### [WHAT THIS TASK INVOLVES]
Set the listing down again in full, word for word, with the pictures left out.

(Beginning of PROVIDED DATA)

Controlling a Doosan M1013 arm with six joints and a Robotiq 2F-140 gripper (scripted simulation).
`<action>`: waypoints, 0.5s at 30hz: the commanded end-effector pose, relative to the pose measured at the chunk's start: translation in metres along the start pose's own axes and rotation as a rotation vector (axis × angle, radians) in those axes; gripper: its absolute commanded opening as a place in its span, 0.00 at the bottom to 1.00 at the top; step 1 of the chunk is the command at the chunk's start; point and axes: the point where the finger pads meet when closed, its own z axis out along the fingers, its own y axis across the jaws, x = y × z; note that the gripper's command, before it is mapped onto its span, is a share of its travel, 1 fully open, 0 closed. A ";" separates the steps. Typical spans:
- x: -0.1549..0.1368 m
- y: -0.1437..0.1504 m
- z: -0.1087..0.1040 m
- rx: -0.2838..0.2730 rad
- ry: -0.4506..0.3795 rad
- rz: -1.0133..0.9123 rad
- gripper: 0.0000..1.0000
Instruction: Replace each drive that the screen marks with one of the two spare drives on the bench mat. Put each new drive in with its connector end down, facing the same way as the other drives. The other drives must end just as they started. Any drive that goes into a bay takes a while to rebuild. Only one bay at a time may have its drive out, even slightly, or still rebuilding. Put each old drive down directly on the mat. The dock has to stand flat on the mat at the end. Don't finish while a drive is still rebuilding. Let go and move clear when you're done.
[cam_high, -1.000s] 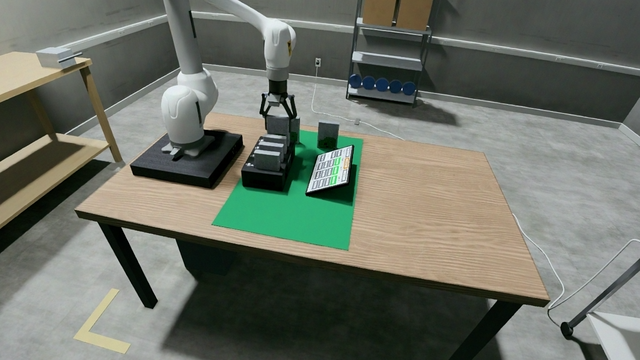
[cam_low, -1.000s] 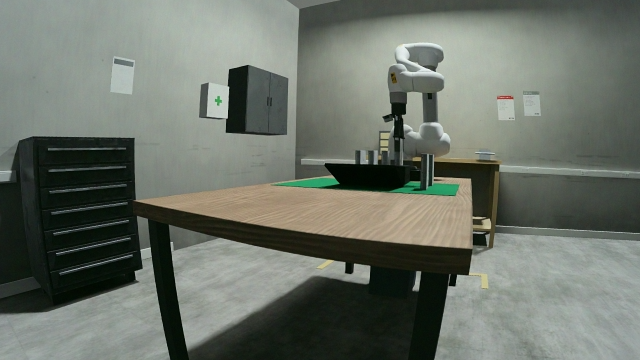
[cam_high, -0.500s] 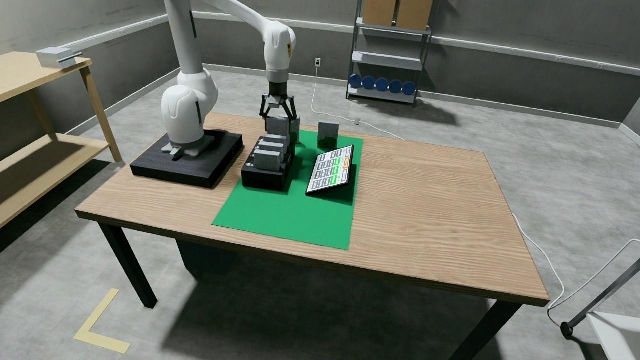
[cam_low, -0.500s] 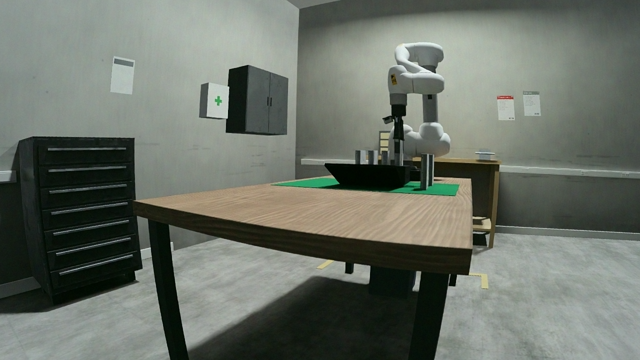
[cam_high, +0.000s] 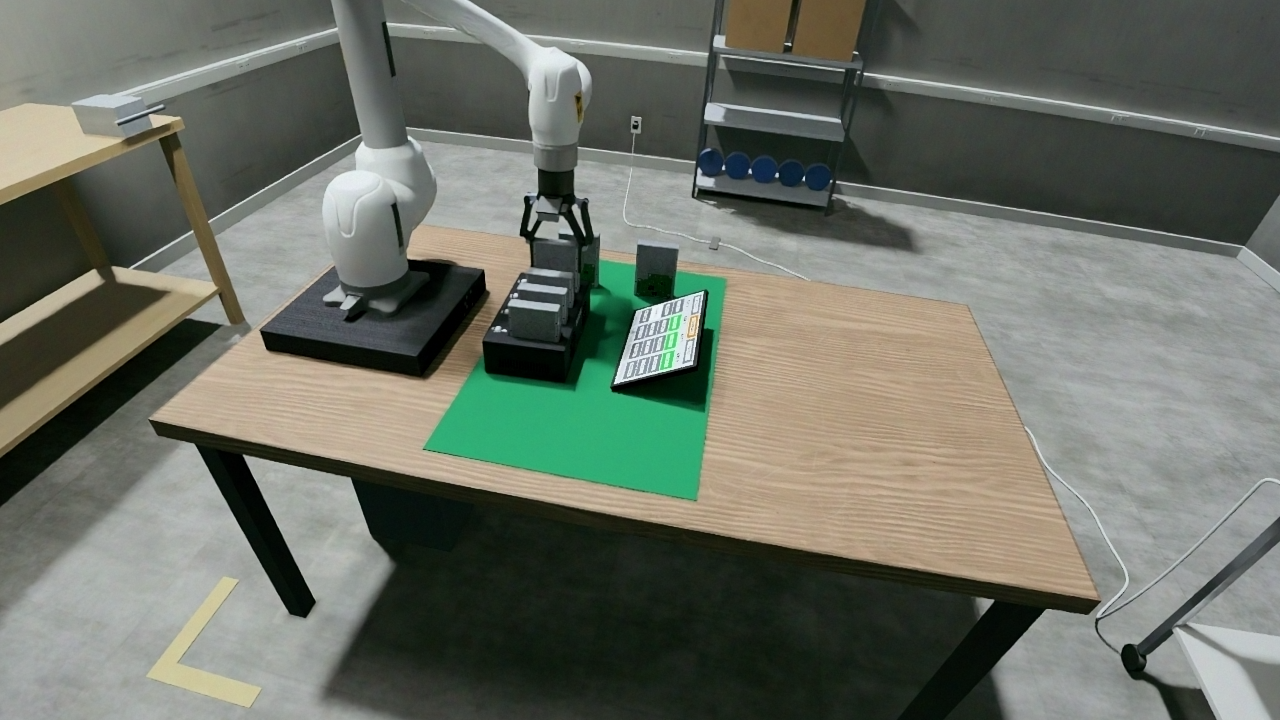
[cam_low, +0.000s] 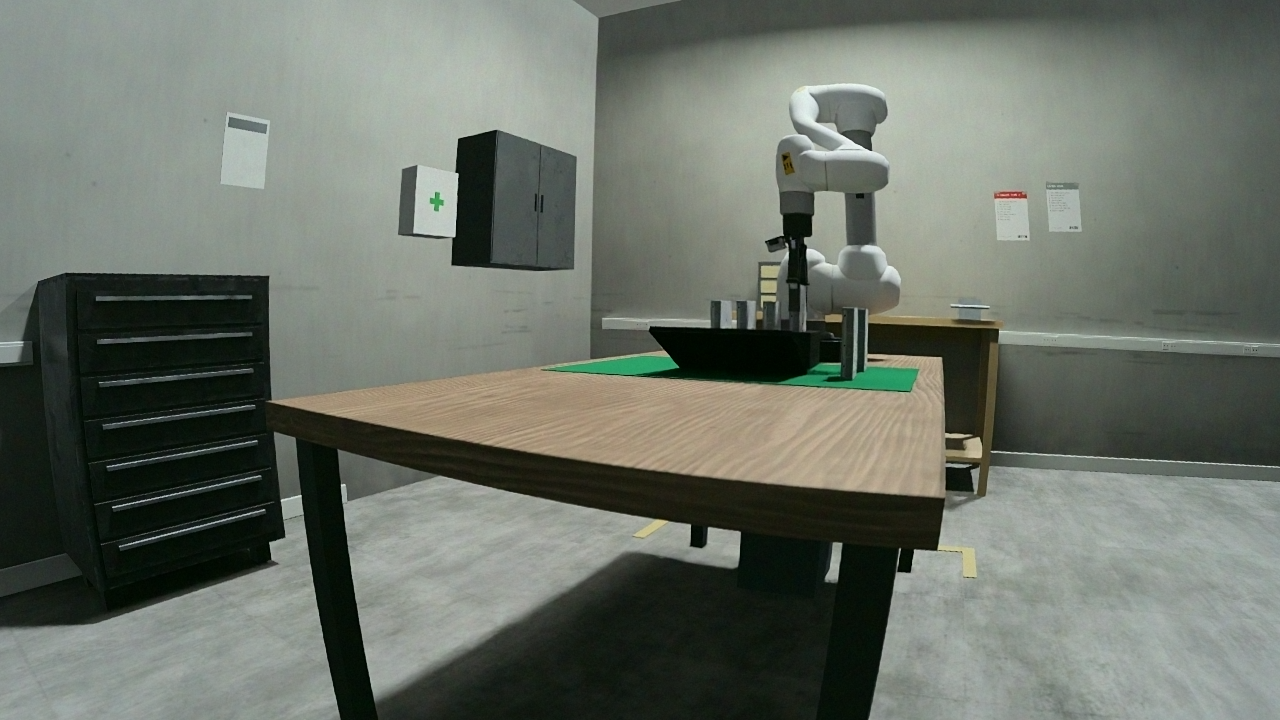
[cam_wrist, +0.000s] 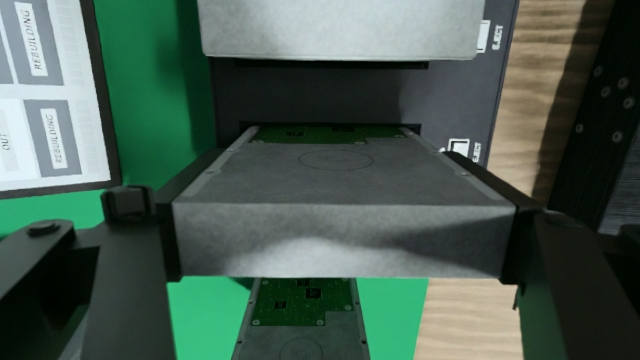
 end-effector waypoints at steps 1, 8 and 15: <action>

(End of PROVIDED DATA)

### [ANSWER BOX]
Controlling a Doosan M1013 arm with six joints and a Robotiq 2F-140 gripper (scripted simulation).
`<action>`: waypoints, 0.5s at 30hz: the commanded end-effector pose, relative to the pose measured at the chunk's start: translation in metres along the start pose's own axes and rotation as a rotation vector (axis × angle, radians) in those axes; gripper: its absolute commanded opening as a place in its span, 0.00 at the bottom to 1.00 at the top; step 1 of the chunk is the command at the chunk's start; point and axes: the point where the finger pads meet when closed, its own z axis out along the fingers, its own y axis across the jaws, x = y × z; note that the gripper's command, before it is mapped onto its span, is a share of its travel, 1 fully open, 0 closed. A ";" separates the steps. Typical spans:
- x: -0.1549..0.1368 m
- y: -0.1437..0.1504 m
- z: -0.1087..0.1040 m
- rx: -0.2838..0.2730 rad
- ry: -0.4506..0.3795 rad
- rz: -1.0133..0.9123 rad
- gripper: 0.0000..1.0000
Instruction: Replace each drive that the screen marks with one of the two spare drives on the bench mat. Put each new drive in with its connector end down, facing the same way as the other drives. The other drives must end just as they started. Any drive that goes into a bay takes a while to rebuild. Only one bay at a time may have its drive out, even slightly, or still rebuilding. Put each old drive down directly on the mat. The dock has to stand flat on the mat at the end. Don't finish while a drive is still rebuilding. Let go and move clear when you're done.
[cam_high, -1.000s] 
[cam_low, -1.000s] 
[cam_high, -0.500s] 
[cam_low, -0.500s] 
[cam_high, +0.000s] 
[cam_low, +0.000s] 
[cam_wrist, +0.000s] 
 end-effector waypoints at steps 1, 8 and 15: <action>

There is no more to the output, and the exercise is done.